Missouri used to be one of two dozen states with laws that cap non-economic damages in medical malpractice suits according to the National Conference of State Legislatures. While Maryland was able to survive constitutional challenges, Alabama, New Hampshire, Oregon, Washington, Illinois, and Georgia have not survived similar challenges. And now, Missouri is the most recent state to strike down the cap on damages!

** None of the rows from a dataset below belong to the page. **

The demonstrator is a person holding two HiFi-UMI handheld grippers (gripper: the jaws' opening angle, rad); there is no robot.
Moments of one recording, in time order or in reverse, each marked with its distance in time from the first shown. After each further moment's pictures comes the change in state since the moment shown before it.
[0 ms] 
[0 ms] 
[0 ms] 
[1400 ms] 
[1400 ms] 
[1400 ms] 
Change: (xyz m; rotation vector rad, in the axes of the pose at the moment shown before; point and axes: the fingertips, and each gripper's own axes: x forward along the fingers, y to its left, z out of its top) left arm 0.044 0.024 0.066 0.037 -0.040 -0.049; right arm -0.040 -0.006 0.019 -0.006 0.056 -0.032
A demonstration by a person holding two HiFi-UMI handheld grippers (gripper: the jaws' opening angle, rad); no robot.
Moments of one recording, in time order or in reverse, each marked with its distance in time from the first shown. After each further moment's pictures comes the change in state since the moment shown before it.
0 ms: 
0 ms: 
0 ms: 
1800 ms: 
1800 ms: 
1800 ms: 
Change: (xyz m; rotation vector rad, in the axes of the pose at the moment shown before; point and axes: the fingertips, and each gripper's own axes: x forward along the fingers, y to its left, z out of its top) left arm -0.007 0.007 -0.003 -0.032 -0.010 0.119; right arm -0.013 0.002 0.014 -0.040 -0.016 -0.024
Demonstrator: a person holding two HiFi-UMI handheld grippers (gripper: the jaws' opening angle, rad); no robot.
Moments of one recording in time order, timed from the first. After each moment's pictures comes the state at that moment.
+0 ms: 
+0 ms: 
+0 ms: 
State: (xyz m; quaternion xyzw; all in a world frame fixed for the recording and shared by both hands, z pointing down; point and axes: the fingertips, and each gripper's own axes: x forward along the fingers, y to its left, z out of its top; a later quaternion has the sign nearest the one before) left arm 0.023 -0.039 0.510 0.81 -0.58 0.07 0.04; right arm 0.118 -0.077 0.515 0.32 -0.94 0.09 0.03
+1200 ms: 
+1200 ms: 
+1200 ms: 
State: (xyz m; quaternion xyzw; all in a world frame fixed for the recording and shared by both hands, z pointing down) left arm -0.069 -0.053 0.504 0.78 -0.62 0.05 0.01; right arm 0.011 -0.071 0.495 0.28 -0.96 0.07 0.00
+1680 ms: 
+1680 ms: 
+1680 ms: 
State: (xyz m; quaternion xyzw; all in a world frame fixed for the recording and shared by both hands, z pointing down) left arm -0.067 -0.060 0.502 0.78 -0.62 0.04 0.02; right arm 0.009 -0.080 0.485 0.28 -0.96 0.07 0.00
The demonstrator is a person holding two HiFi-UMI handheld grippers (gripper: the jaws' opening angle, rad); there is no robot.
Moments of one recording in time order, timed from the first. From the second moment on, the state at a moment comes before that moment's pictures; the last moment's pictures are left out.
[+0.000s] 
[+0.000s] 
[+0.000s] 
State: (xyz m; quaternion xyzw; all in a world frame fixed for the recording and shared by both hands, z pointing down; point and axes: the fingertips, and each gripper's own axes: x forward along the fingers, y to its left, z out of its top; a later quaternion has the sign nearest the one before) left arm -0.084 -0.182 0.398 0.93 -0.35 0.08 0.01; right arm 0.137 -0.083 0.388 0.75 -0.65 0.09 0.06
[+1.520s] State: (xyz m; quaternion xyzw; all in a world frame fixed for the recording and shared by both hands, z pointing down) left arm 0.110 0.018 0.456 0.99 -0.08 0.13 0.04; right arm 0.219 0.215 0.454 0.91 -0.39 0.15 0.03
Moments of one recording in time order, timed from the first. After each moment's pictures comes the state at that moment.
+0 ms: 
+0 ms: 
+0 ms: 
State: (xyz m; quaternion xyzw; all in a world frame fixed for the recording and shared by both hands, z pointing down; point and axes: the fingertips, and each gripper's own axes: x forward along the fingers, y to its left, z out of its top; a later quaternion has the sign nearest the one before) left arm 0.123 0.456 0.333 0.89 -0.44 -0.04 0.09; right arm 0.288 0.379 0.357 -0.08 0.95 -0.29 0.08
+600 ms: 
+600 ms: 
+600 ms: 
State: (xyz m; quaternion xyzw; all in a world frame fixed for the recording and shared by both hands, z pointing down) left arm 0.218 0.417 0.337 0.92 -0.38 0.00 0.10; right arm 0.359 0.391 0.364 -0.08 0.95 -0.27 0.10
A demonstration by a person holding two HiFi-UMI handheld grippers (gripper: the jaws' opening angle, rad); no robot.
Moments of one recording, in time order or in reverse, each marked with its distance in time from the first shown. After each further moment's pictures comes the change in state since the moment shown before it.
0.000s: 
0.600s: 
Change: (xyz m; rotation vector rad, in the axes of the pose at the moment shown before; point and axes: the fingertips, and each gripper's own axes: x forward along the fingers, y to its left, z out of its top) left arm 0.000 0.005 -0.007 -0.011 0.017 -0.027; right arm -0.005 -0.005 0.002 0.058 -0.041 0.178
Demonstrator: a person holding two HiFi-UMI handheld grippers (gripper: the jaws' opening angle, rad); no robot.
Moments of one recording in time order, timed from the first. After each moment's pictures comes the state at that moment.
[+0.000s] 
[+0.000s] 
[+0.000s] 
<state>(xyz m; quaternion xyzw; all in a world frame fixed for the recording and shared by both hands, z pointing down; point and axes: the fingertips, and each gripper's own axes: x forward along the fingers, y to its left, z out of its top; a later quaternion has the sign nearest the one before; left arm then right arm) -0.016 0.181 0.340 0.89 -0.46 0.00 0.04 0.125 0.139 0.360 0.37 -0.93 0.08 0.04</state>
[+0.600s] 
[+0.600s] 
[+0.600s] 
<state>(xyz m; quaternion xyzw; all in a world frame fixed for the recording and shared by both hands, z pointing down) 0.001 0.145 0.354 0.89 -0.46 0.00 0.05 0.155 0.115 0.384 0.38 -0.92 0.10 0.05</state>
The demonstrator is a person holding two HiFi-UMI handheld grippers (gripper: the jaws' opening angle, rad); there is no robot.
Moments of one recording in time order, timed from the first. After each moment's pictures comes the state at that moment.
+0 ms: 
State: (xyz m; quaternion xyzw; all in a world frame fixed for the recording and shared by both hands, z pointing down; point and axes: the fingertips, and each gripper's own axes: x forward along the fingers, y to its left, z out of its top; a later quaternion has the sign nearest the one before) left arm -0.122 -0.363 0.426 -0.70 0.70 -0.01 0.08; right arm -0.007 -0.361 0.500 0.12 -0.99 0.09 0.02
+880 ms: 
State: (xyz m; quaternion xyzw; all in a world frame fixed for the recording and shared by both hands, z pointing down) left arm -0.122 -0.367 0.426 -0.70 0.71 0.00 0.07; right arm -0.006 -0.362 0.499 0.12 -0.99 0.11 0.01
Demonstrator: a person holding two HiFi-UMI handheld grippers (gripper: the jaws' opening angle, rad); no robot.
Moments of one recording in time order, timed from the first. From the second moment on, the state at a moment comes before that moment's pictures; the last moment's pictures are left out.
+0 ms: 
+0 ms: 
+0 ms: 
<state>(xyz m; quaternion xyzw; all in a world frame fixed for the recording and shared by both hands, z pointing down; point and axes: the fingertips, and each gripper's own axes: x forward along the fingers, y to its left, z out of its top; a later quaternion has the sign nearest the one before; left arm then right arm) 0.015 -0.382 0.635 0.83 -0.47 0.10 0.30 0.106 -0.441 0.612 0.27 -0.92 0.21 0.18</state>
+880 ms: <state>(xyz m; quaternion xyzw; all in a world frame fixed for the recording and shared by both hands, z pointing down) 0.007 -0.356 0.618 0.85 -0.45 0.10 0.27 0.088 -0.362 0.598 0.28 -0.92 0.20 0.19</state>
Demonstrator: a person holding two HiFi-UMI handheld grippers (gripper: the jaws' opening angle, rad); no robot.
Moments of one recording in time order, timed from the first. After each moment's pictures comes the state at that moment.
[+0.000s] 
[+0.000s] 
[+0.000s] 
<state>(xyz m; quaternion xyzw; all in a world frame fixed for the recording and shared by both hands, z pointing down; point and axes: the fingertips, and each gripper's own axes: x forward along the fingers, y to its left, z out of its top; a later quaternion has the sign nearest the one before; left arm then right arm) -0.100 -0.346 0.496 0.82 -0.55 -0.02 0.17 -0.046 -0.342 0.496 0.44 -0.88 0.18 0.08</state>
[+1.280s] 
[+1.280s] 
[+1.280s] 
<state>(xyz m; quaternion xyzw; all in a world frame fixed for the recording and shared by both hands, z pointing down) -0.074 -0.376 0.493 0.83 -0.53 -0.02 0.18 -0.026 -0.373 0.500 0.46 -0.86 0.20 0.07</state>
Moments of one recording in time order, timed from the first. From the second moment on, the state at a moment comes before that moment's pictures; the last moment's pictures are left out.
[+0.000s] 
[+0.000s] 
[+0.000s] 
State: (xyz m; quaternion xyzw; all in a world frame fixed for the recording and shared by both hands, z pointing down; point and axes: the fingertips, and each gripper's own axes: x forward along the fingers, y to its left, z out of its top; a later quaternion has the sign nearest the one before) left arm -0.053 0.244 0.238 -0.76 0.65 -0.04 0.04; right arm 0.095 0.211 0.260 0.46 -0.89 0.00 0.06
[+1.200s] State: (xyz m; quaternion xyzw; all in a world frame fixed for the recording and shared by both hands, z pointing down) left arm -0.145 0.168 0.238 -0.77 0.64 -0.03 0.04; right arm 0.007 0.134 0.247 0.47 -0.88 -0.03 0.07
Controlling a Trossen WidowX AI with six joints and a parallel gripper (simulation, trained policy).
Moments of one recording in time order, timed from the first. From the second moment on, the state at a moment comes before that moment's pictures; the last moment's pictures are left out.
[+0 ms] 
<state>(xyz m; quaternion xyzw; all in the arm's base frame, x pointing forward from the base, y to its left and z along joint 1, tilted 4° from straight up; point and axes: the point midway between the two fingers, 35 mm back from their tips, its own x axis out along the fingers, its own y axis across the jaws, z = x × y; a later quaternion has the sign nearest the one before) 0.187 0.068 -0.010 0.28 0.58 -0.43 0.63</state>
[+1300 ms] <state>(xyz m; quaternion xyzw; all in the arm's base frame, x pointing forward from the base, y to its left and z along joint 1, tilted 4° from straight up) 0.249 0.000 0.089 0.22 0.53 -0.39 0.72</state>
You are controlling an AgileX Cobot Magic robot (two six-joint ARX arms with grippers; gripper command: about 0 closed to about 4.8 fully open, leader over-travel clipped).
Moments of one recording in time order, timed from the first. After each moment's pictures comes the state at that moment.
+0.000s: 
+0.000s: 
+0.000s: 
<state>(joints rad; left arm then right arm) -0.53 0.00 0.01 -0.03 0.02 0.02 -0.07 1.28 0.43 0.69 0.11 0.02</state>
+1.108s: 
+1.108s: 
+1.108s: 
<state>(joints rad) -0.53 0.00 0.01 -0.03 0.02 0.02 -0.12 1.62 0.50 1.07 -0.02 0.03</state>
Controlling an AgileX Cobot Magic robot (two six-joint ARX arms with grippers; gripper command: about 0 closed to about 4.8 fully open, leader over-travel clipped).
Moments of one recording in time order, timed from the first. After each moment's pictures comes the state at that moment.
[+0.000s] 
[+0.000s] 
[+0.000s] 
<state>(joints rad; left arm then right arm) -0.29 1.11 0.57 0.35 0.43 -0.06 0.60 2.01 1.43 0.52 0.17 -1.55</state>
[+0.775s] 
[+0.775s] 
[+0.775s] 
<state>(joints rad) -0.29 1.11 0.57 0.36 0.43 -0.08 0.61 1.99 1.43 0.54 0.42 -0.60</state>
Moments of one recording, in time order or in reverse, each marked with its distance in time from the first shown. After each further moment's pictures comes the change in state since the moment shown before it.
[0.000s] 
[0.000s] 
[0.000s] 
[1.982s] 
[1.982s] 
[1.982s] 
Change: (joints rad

The case, which brought the constitutionality of the law to the court, involved a lawsuit by the mother of a young boy who was born with brain injuries after a delayed c-section led to fetal hypoxia and acidosis. The boy's mother sued the hospital and several physicians for negligent care. The jury ruled in favor of the mother and awarded her $3.4 million in future medical damages and $1.5 million in noneconomic damages. The judge reduced the noneconomic damages to $350,000, which was the limit set by Missouri law.
The Missouri Supreme Court struck down the state law that capped noneconomic damages in medical malpractice cases at $350,000. It declared that the law infringed on a person's right to trial by jury, which includes the right to have a jury set damages.
The federal government and proponents of medical malpractice caps have long discussed passing a federal cap on damages. However, cases such as the latest in Missouri, that strike down the laws based on the unconstitutionality of the law are demonstrative of how the U.S. Supreme Court may rule if such a federal law were to be passed and then challenged.